▶ [WHAT IS EXPECTED]:
Output each line of the data word for word, from the first through the line that holds "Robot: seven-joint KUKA", and leave off whatever follows.

*** DATA ***

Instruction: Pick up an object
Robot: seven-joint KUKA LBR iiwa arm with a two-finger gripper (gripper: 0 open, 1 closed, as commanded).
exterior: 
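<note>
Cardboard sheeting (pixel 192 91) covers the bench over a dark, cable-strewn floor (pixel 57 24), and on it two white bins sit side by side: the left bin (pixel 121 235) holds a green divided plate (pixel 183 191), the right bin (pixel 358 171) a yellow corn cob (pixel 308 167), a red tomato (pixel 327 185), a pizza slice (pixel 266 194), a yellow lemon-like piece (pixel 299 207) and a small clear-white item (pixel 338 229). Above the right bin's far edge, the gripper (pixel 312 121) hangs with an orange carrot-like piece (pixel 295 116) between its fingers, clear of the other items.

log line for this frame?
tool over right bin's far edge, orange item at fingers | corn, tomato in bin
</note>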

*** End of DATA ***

▶ [REPLY]:
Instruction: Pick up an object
Robot: seven-joint KUKA LBR iiwa arm with a two-finger gripper (gripper: 0 open, 1 closed, as commanded).

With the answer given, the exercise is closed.